Perturbation and Instability
In a 1996 Annals of Statistics paper, Leo Breiman described several undesirable properties that subset selection methods have. I will focus on only one of them: instability. By instability, I mean that small changes in the data can lead to the selection of a different model.
We will investigate this phenomenon through simulations. I will randomly select one observation and change its value for the response variable. I repeat this process 500 times, and I look at the percentage of time each variable was selected in the model. So I am only changing one number in the whole dataset.
forward_pert <- replicate(500, expr = {
sampleID <- sample(nrow(Prostate), size = 1)
Prostate_pert <- Prostate
Prostate_pert$lcavol[sampleID] <- - Prostate_pert$lcavol[sampleID]
null_model <- lm(lcavol ~ 1, data = Prostate_pert)
full_model <- lm(lcavol ~ ., data = Prostate_pert)
forward_model <- step(null_model, scope=list(lower=null_model,
upper=full_model),
direction = "forward", trace = 0)
selected_vars <- names(forward_model$coefficients[-1])
names(Prostate) %in% selected_vars
})
rownames(forward_pert) <- names(Prostate)
rowMeans(forward_pert)
## lcavol lweight age lbph svi lcp gleason pgg45
## 0.000 0.006 0.486 0.456 0.066 1.000 0.044 0.054
## lpsa
## 1.000
First, the good news: PSA levels and capsular penetration are always selected by forward selection.

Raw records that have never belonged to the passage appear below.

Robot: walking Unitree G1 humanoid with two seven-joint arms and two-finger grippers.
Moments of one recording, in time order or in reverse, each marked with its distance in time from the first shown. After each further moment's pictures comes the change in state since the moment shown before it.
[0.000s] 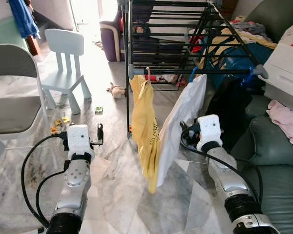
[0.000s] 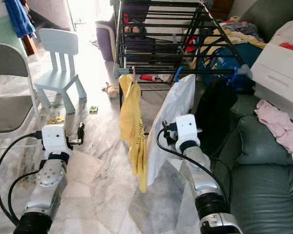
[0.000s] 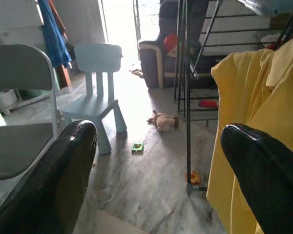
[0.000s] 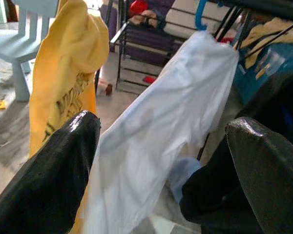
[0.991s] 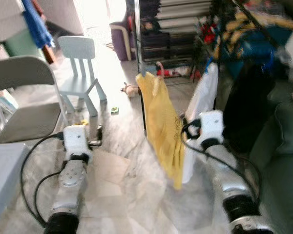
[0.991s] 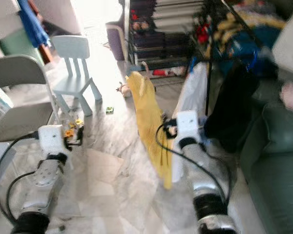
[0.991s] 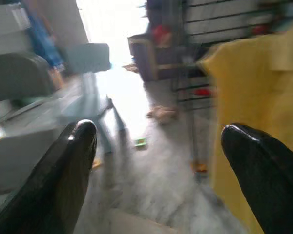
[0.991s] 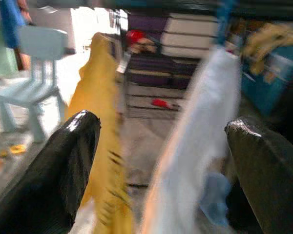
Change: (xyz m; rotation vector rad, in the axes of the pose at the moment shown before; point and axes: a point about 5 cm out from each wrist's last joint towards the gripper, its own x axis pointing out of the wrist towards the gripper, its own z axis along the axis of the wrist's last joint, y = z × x) left arm -0.001 -0.012 -0.004 -0.060 0.028 -0.123; right arm -0.005 -0.009 0.016 0.014 -0.111 -0.074
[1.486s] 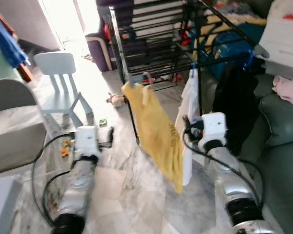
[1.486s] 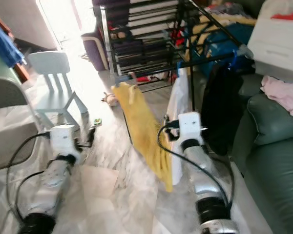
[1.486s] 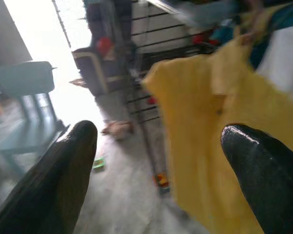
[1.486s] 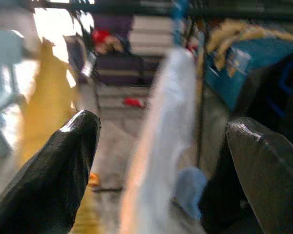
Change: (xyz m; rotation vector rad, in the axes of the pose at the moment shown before) left arm 0.000 -0.027 0.001 -0.019 -0.002 -0.113; right arm -0.006 -0.008 -0.005 -0.013 0.030 -0.022
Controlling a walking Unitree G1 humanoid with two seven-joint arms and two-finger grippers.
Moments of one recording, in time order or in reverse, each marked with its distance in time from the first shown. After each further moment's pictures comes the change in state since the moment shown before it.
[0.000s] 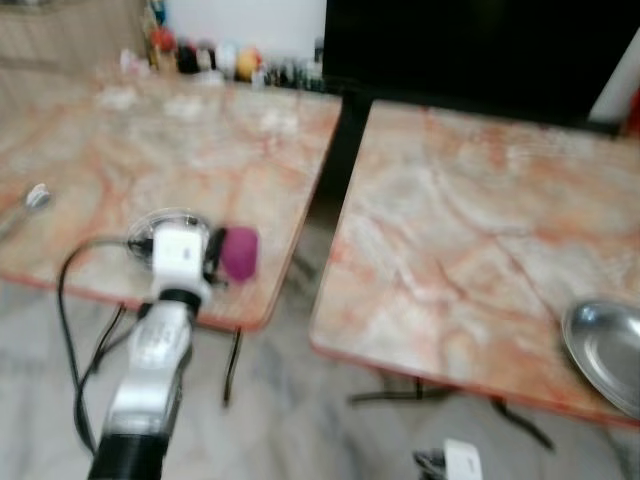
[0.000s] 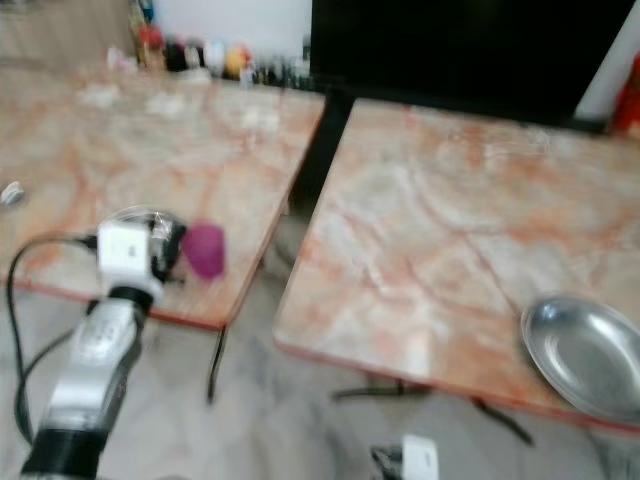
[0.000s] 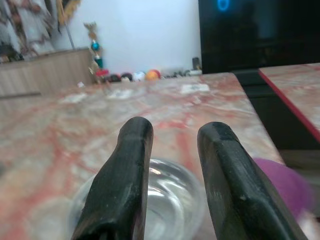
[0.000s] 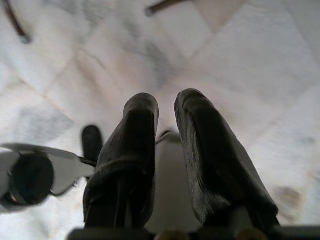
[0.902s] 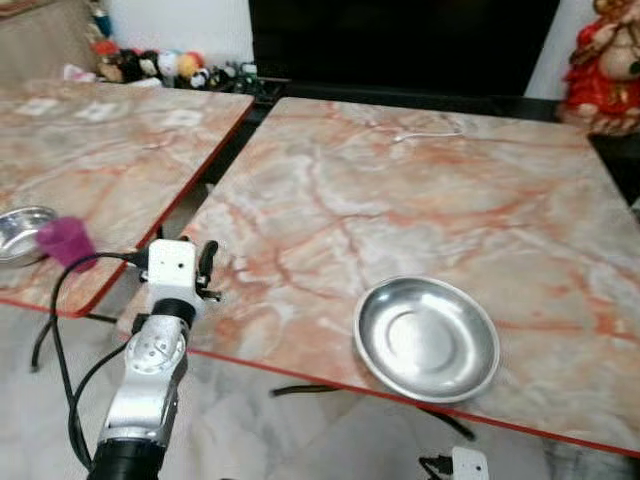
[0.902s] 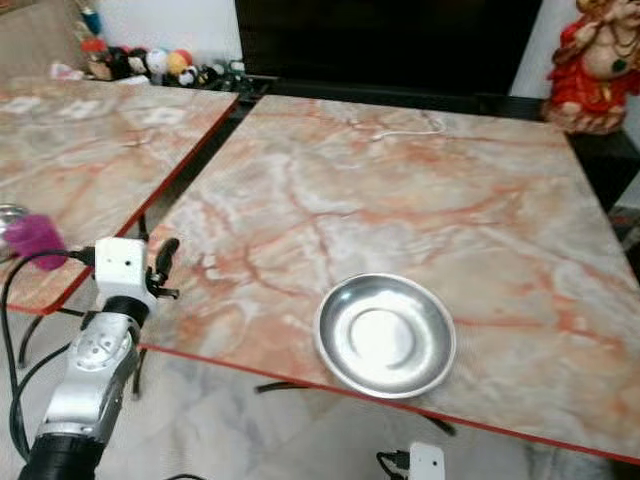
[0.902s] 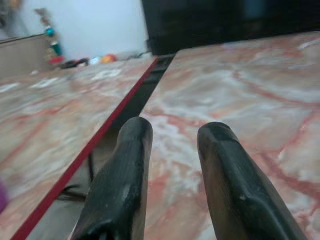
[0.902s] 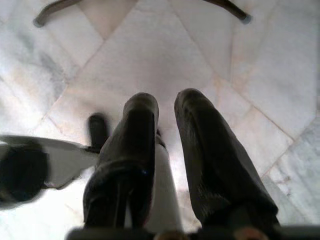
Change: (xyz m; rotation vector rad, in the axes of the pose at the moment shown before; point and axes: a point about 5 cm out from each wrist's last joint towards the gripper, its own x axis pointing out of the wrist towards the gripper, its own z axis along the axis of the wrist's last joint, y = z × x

However, age and benign prostatic hyperplasia amount are selected only about 50% of the time. And remember that we’re only changing one number!
We can also look at backward selection:
backward_pert <- replicate(500, expr = {
sampleID <- sample(nrow(Prostate), size = 1)
Prostate_pert <- Prostate
Prostate_pert$lcavol[sampleID] <- - Prostate_pert$lcavol[sampleID]
full_model <- lm(lcavol ~ ., data = Prostate_pert)
backward_model <- step(full_model, direction = "backward", trace=0)
selected_vars <- names(backward_model$coefficients[-1])
names(Prostate) %in% selected_vars
})
rownames(backward_pert) <- names(Prostate)
rowMeans(backward_pert)
## lcavol lweight age lbph svi lcp gleason pgg45
## 0.000 0.016 0.772 0.662 0.068 1.000 0.482 0.528
## lpsa
## 1.000
Here the problem is even worse: age is selected 80% of the time, benign prostatic hyperplasia amount is selected two times out of three, and both gleason score variables are selected only half the time.
Penalization methods
This instability issue is common to every subset selection methods (stepwise selection is another such method). This is essentially a consequence of their discrete nature.
Another approach to model selection is based on regularization/penalization procedures, such as lasso and elastic net. These approaches search through the lattice of all possible models using one or two continuous parameters. As such, they are typically less sensitive to perturbations of the data. This was already pointed out by Breiman in his discussion of ridge regression (which is not a model selection method, but it is a regularization procedure).